Aside from the premise, I think this series succeeds because it is extremely energetic and pleasant. There are a pair of girls and a pair of guys who wind up as friends as they all enter their first year of university. Three in the group knew each other from high school, and the main character meets the other girl at entrance exams and is the neighbor of one of the boys. These four never fight, and are usually joking and hanging out with one another. The two girls are refreshingly normal, and traits I would hate in real life (the fact that they both seem to be boy-crazy to a fault and somewhat shallow) are what make the two girls so constantly happy and joke-y. The characters do antagonize each other, but never seriously, and when they get mad at one another for teasing, they usually have a smile on their face. It’s just… really nice to see such healthy and sturdy friendships between characters like this, and their happiness is infectious.

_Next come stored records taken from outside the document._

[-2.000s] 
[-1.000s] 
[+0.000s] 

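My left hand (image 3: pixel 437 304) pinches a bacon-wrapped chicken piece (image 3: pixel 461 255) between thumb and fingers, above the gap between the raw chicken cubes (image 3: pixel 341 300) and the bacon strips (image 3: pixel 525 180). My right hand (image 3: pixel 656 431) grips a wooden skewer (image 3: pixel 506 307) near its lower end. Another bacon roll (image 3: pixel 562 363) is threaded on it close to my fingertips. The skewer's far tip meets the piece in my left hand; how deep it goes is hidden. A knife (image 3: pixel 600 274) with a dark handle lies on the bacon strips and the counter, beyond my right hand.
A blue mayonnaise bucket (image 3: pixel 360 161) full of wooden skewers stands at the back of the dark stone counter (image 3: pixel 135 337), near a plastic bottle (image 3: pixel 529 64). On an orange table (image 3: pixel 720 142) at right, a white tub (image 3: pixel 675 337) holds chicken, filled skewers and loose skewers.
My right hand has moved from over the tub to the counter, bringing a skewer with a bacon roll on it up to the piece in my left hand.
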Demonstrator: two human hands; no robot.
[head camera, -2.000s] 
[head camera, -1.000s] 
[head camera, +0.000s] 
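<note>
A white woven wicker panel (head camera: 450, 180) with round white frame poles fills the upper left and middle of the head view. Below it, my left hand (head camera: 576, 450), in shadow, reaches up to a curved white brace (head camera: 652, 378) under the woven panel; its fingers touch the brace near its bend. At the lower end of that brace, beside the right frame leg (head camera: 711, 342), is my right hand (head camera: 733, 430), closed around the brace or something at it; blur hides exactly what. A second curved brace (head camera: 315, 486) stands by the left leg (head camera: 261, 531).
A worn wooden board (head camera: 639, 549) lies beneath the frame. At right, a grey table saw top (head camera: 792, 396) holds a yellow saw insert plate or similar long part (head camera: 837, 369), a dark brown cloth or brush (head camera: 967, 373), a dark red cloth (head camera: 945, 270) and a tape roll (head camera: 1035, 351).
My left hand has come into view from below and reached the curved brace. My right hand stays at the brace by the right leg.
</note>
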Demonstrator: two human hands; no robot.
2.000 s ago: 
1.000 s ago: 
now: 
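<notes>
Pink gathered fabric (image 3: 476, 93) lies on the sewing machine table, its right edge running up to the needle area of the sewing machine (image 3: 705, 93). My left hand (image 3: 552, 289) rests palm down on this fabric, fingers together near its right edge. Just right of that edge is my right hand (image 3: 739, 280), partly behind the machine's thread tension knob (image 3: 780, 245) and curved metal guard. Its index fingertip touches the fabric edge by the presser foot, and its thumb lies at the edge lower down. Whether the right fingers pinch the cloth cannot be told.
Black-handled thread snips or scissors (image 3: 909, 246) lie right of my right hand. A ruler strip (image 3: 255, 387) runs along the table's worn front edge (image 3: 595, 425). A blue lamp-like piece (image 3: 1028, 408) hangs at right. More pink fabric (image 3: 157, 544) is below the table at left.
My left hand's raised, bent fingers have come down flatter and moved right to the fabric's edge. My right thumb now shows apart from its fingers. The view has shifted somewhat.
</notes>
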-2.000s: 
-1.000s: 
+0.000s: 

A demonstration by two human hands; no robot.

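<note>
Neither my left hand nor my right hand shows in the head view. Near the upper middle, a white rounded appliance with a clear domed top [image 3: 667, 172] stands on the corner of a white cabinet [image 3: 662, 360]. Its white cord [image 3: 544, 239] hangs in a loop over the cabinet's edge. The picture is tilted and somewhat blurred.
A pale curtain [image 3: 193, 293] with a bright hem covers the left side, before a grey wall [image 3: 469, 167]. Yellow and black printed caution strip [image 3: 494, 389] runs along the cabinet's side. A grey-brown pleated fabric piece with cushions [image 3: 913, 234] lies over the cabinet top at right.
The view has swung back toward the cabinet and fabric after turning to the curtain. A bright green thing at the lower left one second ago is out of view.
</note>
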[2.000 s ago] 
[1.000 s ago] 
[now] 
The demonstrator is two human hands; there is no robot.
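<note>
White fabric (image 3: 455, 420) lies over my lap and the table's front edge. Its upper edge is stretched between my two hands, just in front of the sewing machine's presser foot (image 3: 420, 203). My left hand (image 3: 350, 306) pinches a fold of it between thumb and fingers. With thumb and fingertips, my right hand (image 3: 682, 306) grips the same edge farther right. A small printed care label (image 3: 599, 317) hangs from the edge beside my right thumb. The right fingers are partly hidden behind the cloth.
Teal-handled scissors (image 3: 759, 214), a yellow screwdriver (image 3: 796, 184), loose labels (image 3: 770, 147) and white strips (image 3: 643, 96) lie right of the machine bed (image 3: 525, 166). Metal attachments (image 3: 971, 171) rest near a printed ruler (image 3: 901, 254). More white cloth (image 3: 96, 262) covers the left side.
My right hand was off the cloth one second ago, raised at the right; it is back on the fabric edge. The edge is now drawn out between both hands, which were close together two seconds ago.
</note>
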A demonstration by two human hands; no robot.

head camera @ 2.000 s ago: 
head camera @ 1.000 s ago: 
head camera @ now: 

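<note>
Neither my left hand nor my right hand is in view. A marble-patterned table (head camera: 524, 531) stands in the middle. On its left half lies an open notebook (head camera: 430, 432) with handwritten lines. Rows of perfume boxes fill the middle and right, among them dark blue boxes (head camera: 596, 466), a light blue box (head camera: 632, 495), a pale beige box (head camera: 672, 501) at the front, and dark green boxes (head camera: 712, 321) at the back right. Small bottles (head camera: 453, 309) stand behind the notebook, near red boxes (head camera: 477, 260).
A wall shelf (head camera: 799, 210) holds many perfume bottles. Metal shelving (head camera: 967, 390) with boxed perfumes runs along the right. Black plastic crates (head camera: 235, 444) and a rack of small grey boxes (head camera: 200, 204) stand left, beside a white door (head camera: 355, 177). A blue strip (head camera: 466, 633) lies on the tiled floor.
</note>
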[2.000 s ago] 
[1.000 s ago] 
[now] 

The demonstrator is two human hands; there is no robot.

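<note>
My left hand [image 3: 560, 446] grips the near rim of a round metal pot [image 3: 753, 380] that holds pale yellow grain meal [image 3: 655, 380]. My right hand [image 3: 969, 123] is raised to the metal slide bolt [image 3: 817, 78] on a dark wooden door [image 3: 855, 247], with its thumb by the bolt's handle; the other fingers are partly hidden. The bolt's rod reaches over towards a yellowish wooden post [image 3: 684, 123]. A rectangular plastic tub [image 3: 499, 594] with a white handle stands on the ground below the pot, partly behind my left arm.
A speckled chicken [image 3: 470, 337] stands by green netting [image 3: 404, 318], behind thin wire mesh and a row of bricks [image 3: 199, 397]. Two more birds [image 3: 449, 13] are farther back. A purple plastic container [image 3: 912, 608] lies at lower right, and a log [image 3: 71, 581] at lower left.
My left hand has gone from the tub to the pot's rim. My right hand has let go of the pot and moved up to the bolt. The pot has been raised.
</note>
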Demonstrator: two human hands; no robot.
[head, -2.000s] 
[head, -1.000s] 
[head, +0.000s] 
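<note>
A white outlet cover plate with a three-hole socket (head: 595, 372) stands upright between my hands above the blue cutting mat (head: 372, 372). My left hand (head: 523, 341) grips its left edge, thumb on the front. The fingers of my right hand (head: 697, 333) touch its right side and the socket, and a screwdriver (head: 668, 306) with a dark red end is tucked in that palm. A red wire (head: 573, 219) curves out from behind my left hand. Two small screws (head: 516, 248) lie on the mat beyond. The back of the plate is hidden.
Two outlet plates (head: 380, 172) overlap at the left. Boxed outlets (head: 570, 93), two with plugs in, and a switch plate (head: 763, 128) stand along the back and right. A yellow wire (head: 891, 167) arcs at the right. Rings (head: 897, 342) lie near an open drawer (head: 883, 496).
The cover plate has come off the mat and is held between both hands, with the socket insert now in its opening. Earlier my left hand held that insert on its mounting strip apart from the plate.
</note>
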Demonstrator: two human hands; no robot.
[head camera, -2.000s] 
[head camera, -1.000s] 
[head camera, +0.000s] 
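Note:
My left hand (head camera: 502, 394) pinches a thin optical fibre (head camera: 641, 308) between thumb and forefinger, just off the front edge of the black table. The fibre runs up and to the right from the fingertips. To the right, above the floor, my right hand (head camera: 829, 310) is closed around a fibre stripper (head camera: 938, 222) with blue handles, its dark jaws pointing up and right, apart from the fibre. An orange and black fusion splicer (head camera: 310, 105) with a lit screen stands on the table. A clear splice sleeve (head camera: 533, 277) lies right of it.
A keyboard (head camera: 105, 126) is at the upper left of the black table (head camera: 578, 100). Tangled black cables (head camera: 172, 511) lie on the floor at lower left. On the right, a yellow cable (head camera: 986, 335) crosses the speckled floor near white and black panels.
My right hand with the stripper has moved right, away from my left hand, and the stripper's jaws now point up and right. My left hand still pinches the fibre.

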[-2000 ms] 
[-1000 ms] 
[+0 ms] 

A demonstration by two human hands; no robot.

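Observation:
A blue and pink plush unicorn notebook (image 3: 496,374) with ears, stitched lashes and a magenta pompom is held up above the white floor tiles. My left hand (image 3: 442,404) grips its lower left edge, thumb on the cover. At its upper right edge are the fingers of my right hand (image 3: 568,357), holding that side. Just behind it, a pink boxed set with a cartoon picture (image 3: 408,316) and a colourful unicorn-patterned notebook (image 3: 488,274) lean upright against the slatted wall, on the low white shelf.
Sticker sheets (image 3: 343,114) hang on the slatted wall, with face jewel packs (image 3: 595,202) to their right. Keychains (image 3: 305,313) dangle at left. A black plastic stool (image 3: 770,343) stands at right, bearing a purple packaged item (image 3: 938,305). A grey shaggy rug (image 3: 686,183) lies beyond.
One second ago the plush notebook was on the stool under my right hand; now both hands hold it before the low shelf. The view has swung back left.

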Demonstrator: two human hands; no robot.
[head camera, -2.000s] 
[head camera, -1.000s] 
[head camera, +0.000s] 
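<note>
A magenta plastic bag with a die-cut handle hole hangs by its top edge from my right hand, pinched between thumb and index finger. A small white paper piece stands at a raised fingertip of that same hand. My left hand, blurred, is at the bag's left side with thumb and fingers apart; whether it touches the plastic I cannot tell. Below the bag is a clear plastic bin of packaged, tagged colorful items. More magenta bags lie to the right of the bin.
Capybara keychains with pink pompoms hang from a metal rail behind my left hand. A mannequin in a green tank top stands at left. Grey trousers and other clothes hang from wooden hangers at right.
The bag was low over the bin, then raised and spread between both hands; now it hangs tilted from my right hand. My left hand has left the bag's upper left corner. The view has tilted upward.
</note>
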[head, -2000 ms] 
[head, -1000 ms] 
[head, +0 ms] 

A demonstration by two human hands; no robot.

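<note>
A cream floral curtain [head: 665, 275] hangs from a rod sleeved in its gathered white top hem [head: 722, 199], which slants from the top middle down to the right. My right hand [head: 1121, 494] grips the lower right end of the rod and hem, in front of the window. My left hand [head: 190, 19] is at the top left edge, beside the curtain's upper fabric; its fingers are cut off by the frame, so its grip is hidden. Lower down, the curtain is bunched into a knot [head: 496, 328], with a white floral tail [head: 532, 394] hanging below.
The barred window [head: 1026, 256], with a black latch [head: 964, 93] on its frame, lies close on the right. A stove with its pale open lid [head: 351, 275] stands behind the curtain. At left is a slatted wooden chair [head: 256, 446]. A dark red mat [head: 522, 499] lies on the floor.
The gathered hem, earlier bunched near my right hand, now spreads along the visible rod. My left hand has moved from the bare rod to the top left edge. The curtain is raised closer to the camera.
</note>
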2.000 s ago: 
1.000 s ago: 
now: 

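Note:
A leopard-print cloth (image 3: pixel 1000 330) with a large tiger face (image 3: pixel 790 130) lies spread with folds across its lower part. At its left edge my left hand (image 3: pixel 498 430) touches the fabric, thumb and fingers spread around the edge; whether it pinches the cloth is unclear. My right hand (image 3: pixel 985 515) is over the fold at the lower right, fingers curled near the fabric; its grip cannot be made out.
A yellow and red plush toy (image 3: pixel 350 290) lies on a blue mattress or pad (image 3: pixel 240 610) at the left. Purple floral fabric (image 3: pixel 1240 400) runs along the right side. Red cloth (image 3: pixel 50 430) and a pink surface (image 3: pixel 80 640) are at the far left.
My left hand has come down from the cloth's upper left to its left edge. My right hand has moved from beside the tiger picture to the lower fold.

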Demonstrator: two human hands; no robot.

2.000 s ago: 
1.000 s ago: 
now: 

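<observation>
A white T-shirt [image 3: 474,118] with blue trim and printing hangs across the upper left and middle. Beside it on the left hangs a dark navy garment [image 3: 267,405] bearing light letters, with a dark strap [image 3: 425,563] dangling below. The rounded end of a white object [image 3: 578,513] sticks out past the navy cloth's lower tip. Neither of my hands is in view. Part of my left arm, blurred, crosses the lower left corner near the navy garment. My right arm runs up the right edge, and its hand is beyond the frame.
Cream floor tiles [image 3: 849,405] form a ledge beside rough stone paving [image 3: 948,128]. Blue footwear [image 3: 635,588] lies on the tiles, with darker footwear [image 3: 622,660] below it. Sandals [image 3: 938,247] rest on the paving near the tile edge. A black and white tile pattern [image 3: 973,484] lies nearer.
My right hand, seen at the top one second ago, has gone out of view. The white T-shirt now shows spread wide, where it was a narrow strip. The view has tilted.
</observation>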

The romance doesn’t come in until later. The main character falls in love at first sight with her neighbor’s friend, and some time is spent having her blush and be awkward around him, but not in the typical shoujo manga way. The awkwardness is done with a light touch, and you don’t feel so bad for the main character since she doesn’t seem to be seriously agonizing over it herself. It’s not until later that she realizes her neighbor is actually in love with his friend, and she makes a bigger deal out of him teasing her for her feelings when he had a crush too. It actually doesn’t linger too long on the fact that he’s gay, which is really interesting and, again, refreshing. He’s just another rival, and I love that the two of them are still friendly after this fact comes to light.
There are things about it that I don’t like, but I think that it mainly has to do with the characters being fairly shallow, something I’m sure will be fixed as the series goes on. It wasn’t absolutely fantastic, and I generally prefer a little more drama, but a drama-less love triangle like this is hard to pass up, and is really worth reading for the sheer novelty of it. I’m pretty pumped about reading the next volume.